─── Supplied information ───
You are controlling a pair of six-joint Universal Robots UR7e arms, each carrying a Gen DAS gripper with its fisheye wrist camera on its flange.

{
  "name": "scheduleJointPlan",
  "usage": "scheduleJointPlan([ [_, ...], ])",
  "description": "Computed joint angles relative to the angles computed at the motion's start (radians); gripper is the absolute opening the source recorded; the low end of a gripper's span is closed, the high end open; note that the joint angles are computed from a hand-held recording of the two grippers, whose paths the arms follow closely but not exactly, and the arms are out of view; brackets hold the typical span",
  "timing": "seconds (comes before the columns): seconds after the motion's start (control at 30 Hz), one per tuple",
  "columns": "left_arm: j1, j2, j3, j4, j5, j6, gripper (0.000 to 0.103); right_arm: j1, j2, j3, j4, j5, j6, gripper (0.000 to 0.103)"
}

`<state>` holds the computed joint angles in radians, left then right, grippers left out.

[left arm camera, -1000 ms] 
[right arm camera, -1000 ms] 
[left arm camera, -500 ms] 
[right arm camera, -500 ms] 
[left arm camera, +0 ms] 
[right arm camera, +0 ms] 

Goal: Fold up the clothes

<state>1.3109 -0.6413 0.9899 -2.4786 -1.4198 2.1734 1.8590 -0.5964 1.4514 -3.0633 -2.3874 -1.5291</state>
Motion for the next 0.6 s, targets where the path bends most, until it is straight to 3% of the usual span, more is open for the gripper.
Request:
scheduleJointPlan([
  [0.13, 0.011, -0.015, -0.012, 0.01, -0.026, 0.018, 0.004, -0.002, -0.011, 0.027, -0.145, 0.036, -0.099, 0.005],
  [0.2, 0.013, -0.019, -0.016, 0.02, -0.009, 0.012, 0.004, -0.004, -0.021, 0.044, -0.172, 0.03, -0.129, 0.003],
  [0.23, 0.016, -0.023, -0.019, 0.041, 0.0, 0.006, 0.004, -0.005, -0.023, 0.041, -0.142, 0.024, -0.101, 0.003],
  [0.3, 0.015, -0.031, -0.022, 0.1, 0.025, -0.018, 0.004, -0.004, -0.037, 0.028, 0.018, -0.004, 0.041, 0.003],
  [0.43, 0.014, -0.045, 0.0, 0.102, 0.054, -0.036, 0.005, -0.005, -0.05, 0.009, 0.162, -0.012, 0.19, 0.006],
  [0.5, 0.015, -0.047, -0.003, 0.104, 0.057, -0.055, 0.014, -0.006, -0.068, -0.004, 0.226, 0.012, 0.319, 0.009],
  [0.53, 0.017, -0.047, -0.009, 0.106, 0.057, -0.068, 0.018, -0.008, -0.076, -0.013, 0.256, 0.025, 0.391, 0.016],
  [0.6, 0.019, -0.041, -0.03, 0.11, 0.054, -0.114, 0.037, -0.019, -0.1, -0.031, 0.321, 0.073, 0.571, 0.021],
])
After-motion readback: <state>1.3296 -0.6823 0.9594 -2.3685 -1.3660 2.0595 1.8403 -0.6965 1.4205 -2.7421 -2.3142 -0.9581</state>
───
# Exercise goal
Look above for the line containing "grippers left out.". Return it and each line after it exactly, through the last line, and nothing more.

# Your response
`<state>` holds the computed joint angles in radians, left then right, grippers left out.

[left arm camera, -1000 ms] 
[right arm camera, -1000 ms] 
[left arm camera, -500 ms] 
[right arm camera, -500 ms] 
[left arm camera, +0 ms] 
[right arm camera, +0 ms] 

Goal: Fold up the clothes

<state>1.3109 -0.6413 0.9899 -2.4786 -1.4198 2.1734 1.8590 -0.5964 1.4514 -3.0633 -2.3874 -1.5291</state>
Motion for the next 0.6 s, targets where the path bends most, until it is straight to 3% of the usual span, more is open for the gripper.
Request:
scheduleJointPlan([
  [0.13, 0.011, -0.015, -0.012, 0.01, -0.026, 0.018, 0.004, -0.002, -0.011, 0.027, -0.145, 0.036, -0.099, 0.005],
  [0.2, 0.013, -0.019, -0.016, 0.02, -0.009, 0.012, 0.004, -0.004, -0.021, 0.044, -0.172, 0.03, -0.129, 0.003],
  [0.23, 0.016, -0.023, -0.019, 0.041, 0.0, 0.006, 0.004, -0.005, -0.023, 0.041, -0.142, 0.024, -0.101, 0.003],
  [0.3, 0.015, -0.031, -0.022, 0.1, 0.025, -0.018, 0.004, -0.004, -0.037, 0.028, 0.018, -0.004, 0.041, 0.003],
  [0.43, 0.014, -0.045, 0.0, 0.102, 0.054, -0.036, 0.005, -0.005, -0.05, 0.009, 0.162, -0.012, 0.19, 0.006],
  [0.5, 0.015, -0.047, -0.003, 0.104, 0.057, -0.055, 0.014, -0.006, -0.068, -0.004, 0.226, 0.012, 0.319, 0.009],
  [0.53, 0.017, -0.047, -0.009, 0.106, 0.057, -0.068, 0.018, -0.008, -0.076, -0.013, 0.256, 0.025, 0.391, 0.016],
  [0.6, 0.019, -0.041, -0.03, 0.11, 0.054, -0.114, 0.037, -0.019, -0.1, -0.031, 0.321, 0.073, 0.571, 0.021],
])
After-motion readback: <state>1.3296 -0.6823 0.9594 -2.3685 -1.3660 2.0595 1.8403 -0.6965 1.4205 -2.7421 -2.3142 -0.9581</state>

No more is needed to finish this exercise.